Advances in imaging technology have taken significant strides with the introduction of innovative image fusion models. A new study proposes such model aimed at enhancing the quality of multi-modal images, which is particularly valuable in fields such as medical imaging and surveillance. The model effectively integrates information from multiple image types, improving their usability for subsequent visual tasks.
Researchers have primarily focused on dual-stream methods employing convolutional neural networks (CNNs), finding limitations due to small receptive fields. This study proposes the use of both Transformers and CNNs, thereby uniting the strengths of each architecture. By improving information retention from image pairs—especially those comprising infrared and visible images as well as various medical images—the proposed model carries potential benefits across diverse practical applications.
To effectively engage features, the shared encoder framework is based on Transformers. The encoder includes intra-modal feature extraction blocks, inter-modal feature extraction blocks, and feature alignment blocks, all specially devised to manage slight misalignments between source images. For extracting both low- and high-frequency features, the model employs private encoders with dual-stream CNN architecture, enhancing its capability to model complex visual information.
A noteworthy advancement introduced with this model is the cross-attention-based Swin Transformer block, which enhances the exploration of cross-domain information. This is necessary for improving the efficiency of multi-modal image autonomy observed in various high-level tasks.
A unified loss function is also part of this innovative approach, incorporating dynamic weighting factors to accurately capture the inherent commonalities of the multi-modal images. This comprehensive structure has shown promise, as extensive qualitative and quantitative analyses demonstrate its superiority. The model is not only able to preserve thermal targets and background texture details but also exceeds the performance of existing state-of-the-art methods.
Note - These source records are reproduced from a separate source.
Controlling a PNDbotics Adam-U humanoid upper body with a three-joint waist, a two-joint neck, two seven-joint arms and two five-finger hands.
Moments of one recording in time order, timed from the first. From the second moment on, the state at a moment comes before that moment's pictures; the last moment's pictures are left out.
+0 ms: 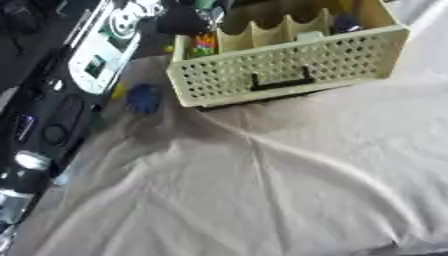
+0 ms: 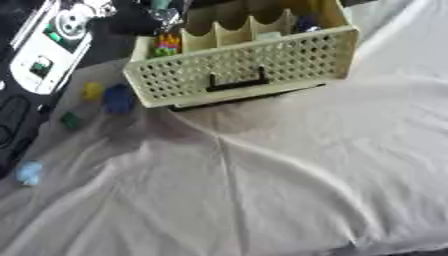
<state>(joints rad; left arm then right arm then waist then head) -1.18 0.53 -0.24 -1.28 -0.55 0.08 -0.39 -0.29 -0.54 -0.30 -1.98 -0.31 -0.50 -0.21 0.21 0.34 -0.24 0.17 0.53</state>
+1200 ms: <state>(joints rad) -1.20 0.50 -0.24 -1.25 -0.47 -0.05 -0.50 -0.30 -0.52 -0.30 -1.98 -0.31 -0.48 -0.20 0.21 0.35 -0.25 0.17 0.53</state>
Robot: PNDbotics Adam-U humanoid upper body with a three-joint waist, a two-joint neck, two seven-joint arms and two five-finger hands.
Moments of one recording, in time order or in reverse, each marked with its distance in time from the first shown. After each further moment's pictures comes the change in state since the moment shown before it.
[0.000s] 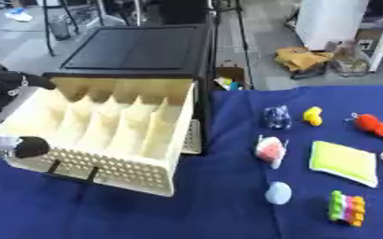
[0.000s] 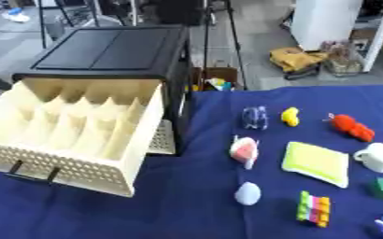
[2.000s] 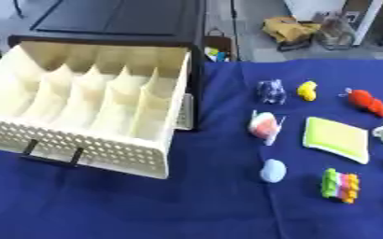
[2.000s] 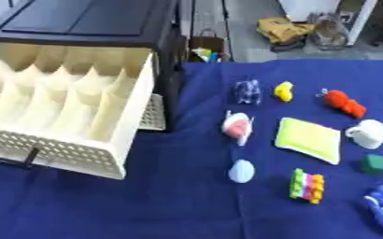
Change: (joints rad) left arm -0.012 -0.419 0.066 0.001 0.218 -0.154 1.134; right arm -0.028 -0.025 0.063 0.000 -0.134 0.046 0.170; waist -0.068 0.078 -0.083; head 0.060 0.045
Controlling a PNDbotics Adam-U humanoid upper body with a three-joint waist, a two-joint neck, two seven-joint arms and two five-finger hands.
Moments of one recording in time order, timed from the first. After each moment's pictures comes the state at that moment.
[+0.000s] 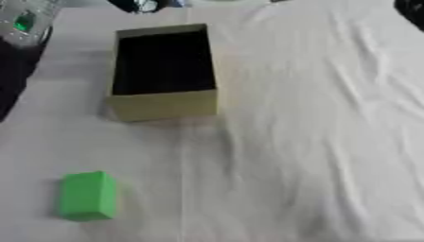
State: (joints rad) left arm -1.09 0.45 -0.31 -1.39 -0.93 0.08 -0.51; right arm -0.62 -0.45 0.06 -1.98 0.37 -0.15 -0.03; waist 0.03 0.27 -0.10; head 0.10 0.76
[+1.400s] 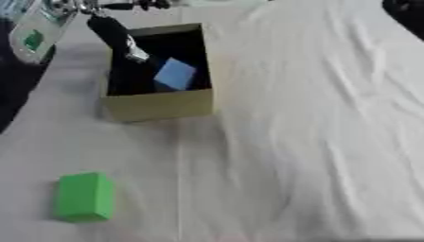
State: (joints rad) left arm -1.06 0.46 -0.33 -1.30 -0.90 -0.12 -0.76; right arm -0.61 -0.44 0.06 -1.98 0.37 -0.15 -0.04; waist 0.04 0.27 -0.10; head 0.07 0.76
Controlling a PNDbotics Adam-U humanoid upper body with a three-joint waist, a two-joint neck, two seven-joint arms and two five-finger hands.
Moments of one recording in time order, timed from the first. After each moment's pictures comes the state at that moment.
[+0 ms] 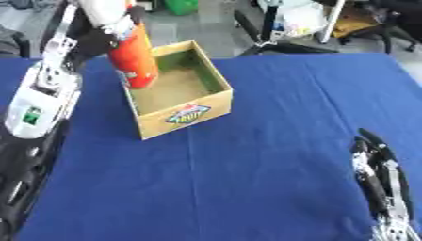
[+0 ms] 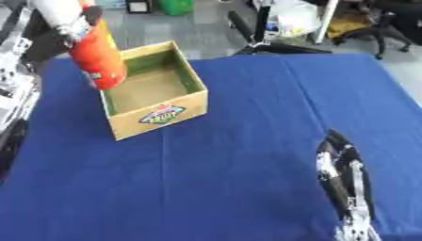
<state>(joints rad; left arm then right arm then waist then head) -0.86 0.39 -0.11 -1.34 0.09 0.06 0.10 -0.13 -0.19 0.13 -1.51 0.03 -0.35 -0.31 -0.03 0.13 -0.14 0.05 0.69</state>
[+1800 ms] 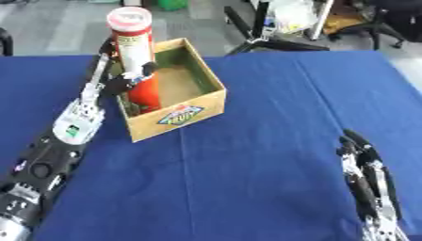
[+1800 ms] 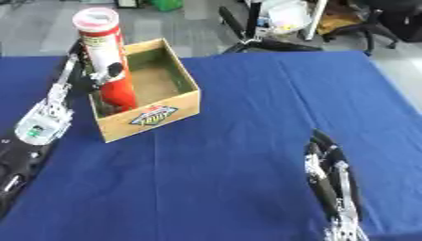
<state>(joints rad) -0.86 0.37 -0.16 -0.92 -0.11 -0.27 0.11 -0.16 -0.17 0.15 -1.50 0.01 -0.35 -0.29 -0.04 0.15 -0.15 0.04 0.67</state>
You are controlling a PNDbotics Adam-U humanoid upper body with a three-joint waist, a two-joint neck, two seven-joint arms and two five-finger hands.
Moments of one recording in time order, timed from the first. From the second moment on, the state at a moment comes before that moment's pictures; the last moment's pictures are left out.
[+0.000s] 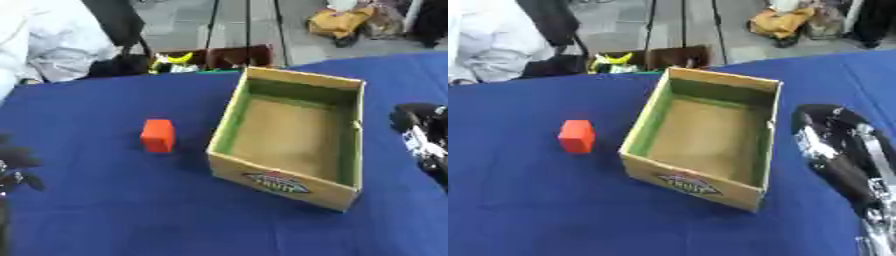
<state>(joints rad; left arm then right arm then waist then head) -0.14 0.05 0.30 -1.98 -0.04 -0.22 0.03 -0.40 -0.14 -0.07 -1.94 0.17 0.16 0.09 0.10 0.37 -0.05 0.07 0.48</state>
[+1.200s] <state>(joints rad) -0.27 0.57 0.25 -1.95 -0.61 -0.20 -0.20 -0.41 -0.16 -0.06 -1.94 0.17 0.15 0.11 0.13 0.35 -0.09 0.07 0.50</state>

Training was conducted on the M3FD dataset, consisting of 2,700 high-resolution image pairs (1024x768), collected from typical urban road scenes useful for applications like autonomous driving. Verification on additional datasets supports the findings, demonstrating broad and stable applicability across distinct environments.
The research also utilized the Harvard Medical Dataset for the medical imaging models, highlighting its versatility across different domains. This comprehensive effort indicates the model's ability to integrate various image modalities, leading to improved outcomes especially for medical and surveillance applications.
Given the continual advances and challenges faced within the field of computer vision, the proposed model stands as a significant development, aiding future research and practical deployments of multi-modal image fusion technologies. With support from the National Natural Science Foundation of China, this work lays the groundwork for subsequent explorations, aiming for enhanced imaging techniques and synthesized understandings from multi-source inputs.